Prompt:
Report the count of lines containing the word "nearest" in the entries below, and nothing more.

Stored data entries:

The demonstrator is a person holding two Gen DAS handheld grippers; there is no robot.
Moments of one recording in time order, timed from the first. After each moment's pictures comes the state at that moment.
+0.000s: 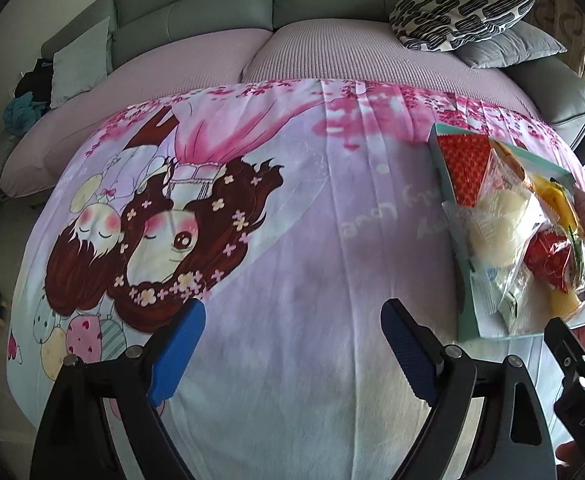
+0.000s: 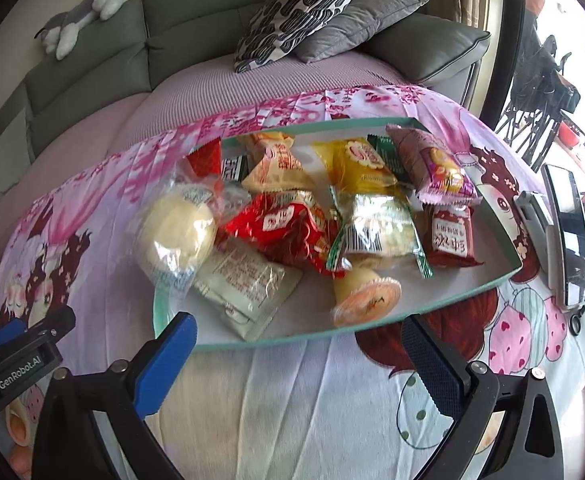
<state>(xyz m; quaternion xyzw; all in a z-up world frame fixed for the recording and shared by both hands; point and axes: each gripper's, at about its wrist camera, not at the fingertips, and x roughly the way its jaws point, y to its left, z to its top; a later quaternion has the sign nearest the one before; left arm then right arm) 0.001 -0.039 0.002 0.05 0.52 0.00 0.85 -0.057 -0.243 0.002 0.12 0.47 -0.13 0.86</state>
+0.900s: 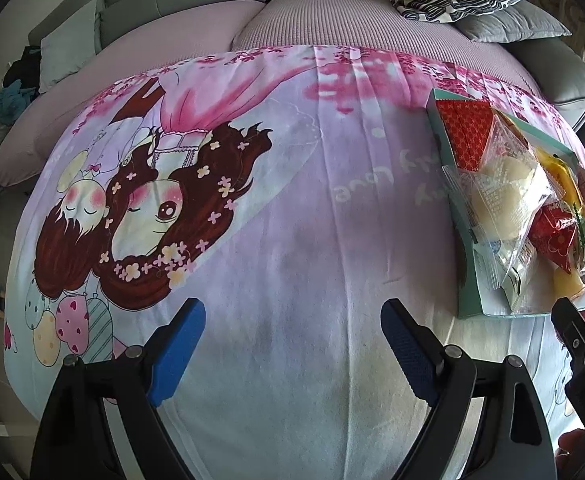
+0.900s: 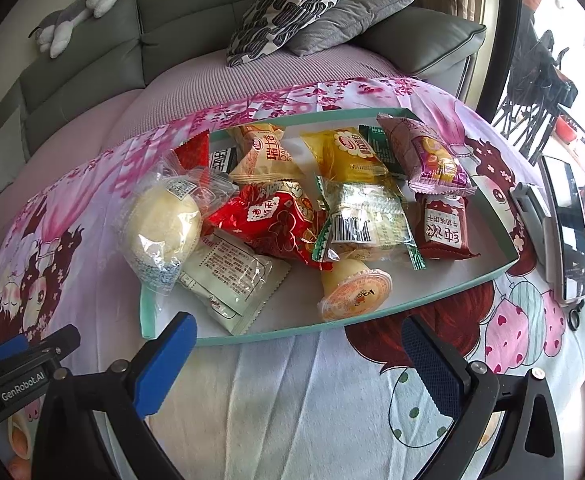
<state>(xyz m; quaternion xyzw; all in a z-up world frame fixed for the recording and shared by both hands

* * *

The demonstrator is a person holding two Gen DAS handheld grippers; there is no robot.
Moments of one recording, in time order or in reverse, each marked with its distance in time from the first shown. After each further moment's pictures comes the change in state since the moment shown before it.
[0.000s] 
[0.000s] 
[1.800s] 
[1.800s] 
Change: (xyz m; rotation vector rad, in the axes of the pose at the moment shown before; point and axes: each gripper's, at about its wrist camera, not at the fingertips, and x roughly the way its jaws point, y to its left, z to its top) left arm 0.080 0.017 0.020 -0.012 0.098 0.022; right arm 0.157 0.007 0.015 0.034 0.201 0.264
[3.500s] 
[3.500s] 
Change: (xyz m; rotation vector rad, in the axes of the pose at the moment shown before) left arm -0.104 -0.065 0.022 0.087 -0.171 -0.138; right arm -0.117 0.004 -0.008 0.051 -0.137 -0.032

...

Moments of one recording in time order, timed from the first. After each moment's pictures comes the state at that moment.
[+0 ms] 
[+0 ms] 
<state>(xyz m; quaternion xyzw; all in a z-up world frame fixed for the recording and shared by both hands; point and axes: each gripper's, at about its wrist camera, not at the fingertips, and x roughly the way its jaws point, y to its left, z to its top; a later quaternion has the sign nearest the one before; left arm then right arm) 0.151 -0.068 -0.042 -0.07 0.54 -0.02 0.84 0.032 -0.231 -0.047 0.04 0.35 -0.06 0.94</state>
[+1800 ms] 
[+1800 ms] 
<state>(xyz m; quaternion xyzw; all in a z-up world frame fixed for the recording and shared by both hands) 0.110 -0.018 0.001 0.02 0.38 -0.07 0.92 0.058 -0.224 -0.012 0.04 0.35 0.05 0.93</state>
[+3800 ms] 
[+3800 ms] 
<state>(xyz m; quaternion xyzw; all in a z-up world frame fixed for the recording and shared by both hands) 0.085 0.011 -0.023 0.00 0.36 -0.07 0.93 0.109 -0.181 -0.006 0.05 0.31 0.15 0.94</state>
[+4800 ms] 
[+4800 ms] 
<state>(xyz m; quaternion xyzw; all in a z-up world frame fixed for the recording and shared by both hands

Result for this task:
2